- Task prompt -
Repeat exactly the lines from the first line of the records through the line containing "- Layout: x", and nothing more.

(Records excerpted from a collection)

==*==

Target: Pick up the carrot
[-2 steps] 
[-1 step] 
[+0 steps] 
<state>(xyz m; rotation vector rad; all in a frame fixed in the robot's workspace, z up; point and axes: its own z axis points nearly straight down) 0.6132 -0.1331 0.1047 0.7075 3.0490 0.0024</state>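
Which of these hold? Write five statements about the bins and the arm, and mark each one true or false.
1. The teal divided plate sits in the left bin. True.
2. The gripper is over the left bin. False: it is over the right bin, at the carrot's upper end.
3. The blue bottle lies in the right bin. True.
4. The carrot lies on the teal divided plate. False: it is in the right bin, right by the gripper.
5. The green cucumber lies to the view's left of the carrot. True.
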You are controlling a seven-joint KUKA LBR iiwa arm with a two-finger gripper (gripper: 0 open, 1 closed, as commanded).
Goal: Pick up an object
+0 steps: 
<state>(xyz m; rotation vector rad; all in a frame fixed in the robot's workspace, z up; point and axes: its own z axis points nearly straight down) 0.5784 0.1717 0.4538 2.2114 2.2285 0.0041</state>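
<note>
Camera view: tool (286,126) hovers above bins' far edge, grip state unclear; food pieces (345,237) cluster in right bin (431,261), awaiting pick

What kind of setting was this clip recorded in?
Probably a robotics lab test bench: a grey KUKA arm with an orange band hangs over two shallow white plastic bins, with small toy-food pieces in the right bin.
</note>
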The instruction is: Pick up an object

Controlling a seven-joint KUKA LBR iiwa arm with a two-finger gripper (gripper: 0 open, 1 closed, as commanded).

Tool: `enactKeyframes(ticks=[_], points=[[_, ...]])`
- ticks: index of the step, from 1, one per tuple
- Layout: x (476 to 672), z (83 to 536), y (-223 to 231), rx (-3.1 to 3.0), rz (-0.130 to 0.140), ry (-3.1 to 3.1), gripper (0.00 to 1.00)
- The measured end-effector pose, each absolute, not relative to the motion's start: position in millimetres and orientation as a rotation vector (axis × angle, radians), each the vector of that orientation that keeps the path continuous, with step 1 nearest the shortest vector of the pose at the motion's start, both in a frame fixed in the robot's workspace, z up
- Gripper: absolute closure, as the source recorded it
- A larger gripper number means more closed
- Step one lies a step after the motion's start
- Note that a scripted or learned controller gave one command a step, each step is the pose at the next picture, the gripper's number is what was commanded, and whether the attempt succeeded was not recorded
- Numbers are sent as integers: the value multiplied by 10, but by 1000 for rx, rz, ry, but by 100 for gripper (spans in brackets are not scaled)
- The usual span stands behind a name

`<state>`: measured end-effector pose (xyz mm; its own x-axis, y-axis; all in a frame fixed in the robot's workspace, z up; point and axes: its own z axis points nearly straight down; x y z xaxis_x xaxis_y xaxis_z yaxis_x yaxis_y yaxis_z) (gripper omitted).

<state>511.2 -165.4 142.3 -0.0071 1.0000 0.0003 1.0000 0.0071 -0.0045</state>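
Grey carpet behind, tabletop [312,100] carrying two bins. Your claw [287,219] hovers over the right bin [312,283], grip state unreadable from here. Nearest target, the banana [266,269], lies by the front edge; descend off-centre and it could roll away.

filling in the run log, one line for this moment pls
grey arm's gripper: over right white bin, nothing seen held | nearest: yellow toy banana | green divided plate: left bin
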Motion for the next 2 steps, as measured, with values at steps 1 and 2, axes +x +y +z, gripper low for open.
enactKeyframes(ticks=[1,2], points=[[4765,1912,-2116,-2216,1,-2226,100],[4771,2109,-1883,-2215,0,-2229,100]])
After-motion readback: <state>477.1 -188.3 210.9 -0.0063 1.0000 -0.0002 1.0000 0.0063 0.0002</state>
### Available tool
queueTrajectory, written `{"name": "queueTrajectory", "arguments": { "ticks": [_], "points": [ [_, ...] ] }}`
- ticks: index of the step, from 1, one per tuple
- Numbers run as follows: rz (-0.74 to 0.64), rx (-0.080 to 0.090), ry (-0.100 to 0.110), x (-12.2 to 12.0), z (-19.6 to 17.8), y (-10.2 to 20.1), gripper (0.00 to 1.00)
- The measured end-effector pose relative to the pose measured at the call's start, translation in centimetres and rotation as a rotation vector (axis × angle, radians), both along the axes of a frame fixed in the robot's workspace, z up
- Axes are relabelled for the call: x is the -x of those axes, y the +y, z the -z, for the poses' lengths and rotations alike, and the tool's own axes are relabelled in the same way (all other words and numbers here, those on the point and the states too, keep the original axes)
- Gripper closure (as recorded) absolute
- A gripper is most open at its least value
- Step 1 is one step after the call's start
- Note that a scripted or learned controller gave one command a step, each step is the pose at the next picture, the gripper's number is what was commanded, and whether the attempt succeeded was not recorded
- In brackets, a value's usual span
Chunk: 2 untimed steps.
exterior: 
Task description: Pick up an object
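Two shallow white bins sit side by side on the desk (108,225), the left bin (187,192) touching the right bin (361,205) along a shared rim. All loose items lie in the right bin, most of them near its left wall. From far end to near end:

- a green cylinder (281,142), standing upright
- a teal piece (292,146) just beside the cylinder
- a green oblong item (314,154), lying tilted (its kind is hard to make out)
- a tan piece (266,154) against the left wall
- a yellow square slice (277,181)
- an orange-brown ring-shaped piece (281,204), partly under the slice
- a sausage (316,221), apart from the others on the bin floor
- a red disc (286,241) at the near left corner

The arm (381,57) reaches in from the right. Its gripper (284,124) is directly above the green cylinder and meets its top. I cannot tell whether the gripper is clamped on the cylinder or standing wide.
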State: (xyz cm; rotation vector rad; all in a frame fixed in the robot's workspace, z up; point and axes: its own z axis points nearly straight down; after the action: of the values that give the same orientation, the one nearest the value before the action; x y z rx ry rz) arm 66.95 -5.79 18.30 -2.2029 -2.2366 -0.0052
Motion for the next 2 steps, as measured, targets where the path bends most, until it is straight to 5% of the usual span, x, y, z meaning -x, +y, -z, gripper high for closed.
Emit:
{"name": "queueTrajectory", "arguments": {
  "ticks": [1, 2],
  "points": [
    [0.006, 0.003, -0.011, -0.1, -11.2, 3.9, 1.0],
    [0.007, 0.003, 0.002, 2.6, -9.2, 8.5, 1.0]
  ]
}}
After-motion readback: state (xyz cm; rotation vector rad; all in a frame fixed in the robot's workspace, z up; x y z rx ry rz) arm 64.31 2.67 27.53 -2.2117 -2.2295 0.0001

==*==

- Expected answer -
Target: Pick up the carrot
[-2 steps] 
[-1 step] 
[+0 steps] 
<state>(xyz m; rotation vector rad; all in a frame fixed in the robot's workspace, z up; point and axes: its own z axis points nearly straight down) 0.6132 -0.1331 0.1047 0.7075 3.0490 0.0024</state>
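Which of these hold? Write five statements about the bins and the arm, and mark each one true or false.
1. The teal divided plate sits in the left bin. True.
2. The gripper is over the left bin. False: it is over the right bin, at the carrot's upper end.
3. The blue bottle lies in the right bin. True.
4. The carrot lies on the teal divided plate. False: it is in the right bin, right by the gripper.
5. The green cucumber lies to the view's left of the carrot. True.
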You are controlling a seven-joint KUKA LBR iiwa arm with a two-finger gripper (gripper: 0 open, 1 closed, as commanded).
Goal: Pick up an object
+0 steps: 
<state>(xyz m; rotation vector rad; all in a frame fixed in the robot's workspace, z up; point and axes: its own z axis points nearly straight down) 0.5784 0.1717 0.4538 2.2114 2.2285 0.0041</state>
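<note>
Camera view: tool (286,126) hovers above bins' far edge, grip state unclear; food pieces (345,237) cluster in right bin (431,261), awaiting pick

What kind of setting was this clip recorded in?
Probably a robotics lab test bench: a grey KUKA arm with an orange band hangs over two shallow white plastic bins, with small toy-food pieces in the right bin.
</note>
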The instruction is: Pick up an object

Controlling a seven-joint KUKA LBR iiwa arm with a two-finger gripper (gripper: 0 open, 1 closed, as commanded).

Tool: `enactKeyframes(ticks=[_], points=[[_, ...]])`
- ticks: index of the step, from 1, one per tuple
- Layout: x (476 to 672), z (83 to 536), y (-223 to 231), rx (-3.1 to 3.0), rz (-0.130 to 0.140), ry (-3.1 to 3.1), gripper (0.00 to 1.00)

No additional output is expected.